▶ Instructions for the task
Leaving out the images, please reproduce each line below exactly.

(Beginning of Supplied material)

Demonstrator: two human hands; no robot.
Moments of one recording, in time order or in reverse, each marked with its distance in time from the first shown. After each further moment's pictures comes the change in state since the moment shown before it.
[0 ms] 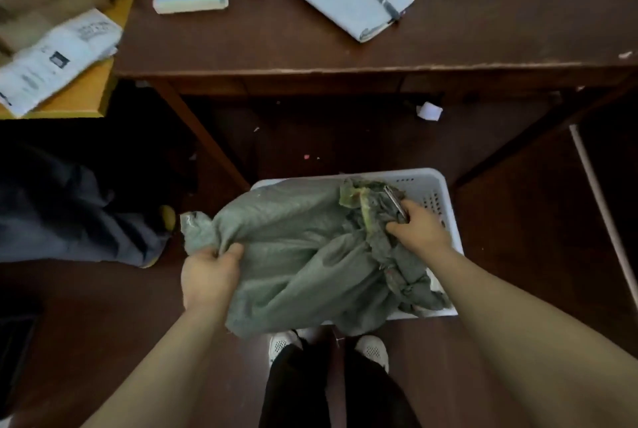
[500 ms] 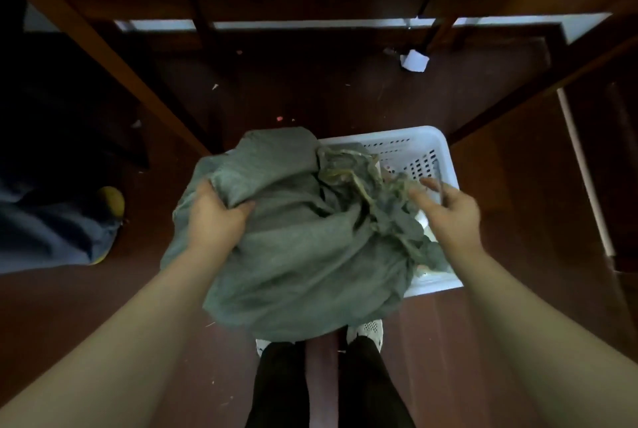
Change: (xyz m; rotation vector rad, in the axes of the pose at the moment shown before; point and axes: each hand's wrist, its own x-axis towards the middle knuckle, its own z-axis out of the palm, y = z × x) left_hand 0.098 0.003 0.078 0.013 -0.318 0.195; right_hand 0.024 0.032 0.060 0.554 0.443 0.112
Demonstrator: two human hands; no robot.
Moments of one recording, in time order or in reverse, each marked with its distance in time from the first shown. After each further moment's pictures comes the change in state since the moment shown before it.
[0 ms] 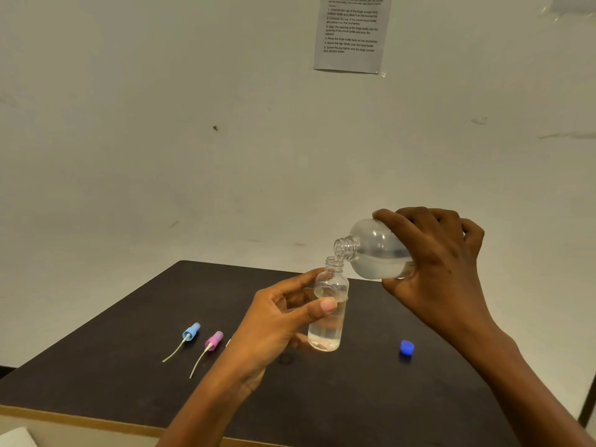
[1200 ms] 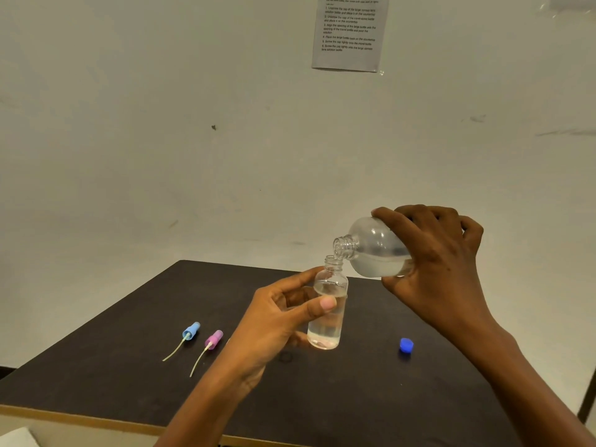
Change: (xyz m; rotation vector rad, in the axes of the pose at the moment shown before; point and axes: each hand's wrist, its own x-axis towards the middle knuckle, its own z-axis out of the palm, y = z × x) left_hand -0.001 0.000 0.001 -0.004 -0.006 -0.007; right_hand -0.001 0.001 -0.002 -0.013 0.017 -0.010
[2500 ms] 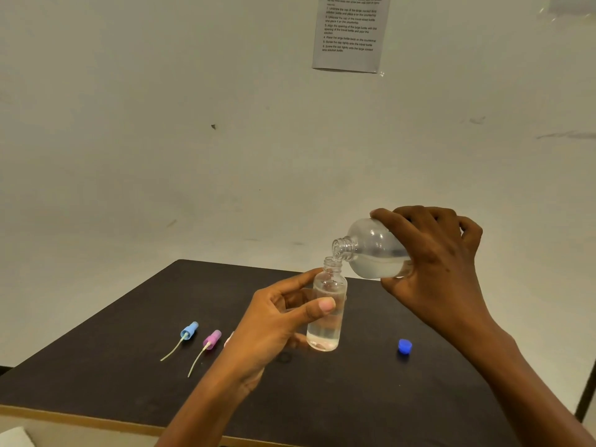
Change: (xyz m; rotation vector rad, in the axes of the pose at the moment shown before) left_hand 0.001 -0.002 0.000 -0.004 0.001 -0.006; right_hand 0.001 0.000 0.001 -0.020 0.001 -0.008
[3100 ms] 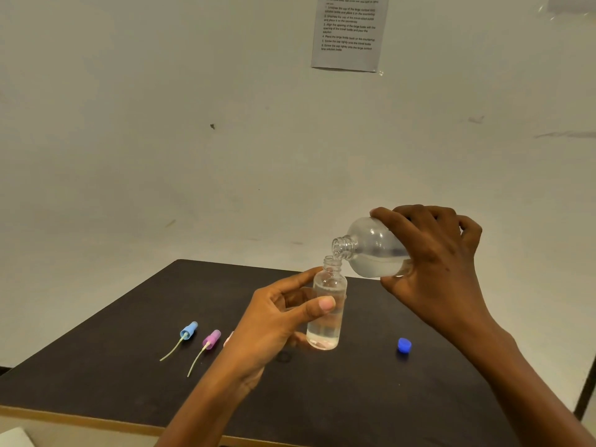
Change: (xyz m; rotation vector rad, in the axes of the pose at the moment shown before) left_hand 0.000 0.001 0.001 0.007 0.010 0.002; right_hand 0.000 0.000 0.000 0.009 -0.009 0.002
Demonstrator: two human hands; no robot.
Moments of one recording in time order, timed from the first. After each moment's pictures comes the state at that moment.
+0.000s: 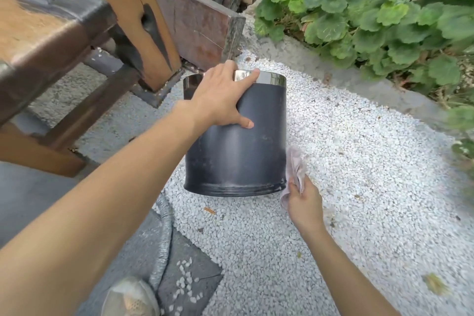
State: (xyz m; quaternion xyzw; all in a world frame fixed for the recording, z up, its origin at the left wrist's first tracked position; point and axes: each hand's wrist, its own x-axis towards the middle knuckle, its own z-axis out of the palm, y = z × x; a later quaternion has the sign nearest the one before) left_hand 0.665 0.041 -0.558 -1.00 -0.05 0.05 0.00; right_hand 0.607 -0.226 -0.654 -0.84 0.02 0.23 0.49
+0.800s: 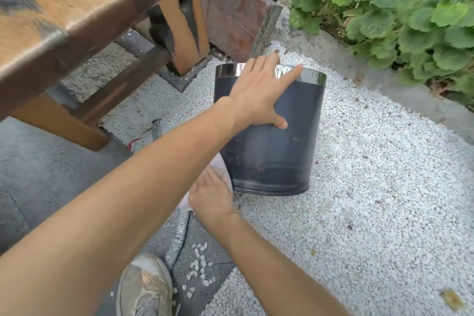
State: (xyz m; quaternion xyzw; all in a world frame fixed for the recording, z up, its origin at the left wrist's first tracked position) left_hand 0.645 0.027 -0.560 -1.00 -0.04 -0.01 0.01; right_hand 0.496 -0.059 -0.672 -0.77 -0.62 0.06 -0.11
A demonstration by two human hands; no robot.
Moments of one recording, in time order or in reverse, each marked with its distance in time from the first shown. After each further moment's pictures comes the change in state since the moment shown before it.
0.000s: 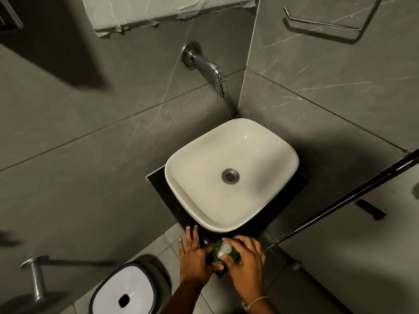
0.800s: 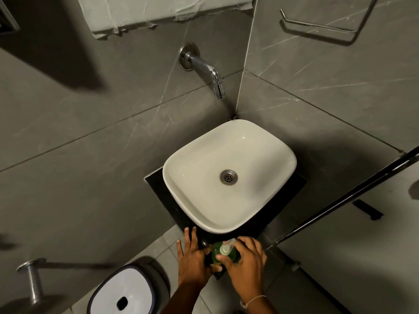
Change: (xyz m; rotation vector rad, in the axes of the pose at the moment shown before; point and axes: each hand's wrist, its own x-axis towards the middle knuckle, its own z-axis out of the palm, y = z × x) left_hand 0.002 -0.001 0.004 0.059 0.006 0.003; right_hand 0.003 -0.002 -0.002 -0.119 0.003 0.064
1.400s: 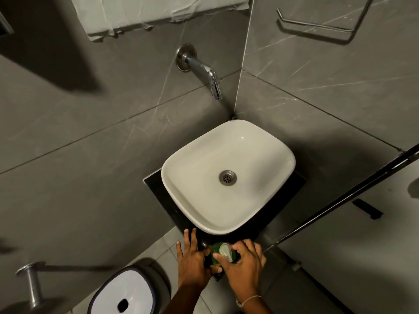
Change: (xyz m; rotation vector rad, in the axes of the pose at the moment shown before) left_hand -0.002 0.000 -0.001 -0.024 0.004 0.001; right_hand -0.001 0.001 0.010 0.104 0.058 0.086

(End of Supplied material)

▶ Output below
Demonstrator: two human hands; no robot.
Moments of one recording, in time order or in reverse, each marked with its distance in time from the first shown. After each further moment's pictures comes the change in state since the moment shown before it.
[0 ms] 
[500 ms] 
Change: (xyz m; rotation vector rad, in the axes of the pose at the moment shown before; point and axes: each hand's wrist, its own x-axis towards the middle knuckle, its own z-axis out of the palm, y = z × x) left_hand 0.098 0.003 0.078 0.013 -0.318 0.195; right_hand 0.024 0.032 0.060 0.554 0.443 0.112
Demonstrator: two human hands; no robot.
Moments of one recording, in time order or in reverse, each marked with its distance in time from the first shown. After each further moment's pictures comes the change in state since the moment shown before it.
[0 ms] 
[1200 ms] 
Change: (xyz m; rotation vector rad, in the axes of the pose at the moment shown before; point and axes: each hand's wrist, its own x-axis towards the middle knuckle, its own z-axis out of the palm, y = z × x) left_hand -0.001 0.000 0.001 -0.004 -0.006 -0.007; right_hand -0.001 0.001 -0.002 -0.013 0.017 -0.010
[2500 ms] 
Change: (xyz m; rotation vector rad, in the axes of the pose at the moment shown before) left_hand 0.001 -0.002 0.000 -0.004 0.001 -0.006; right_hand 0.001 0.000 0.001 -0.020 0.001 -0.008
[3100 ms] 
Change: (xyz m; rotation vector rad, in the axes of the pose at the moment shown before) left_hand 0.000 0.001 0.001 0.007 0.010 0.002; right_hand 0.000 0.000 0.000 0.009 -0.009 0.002
Demonstrator: two human hands; no robot.
Moments of one recording in time order, timed from the first. After each moment's pictures comes the state at that moment.
+0.000s: 
State: (xyz m; quaternion xyzw; all in a world frame fixed for the recording, z up, its origin at the left wrist's first tracked position; point and axes: each hand's wrist, its own x-axis towards the middle knuckle, its own z-axis out of the palm, y = z × x; a later quaternion has the sign nearest the one before) left_hand 0.665 0.041 -0.558 -1.00 -0.05 0.05 0.00; right_hand 0.607 -0.226 -0.654 -0.84 0.02 0.23 0.49
+0.800s: 
State: (xyz m; quaternion xyzw; all in a world frame fixed for the recording, z up, its origin at the left wrist's first tracked position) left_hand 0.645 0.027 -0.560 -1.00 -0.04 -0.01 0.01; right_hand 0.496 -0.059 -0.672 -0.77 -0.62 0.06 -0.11
A demonstration by two human hands; no robot.
Moments of one recording, in time order or in reverse, each marked with its distance in time from the first shown. After each further moment's pictures comes the change in state since the moment shown before it.
0.000s: 
0.800s: 
Change: (xyz m; rotation vector rad, in the axes of the pose at the moment shown before; point and axes: each hand's wrist, its own x-axis towards the middle knuckle, its own z-axis out of the palm, y = z × x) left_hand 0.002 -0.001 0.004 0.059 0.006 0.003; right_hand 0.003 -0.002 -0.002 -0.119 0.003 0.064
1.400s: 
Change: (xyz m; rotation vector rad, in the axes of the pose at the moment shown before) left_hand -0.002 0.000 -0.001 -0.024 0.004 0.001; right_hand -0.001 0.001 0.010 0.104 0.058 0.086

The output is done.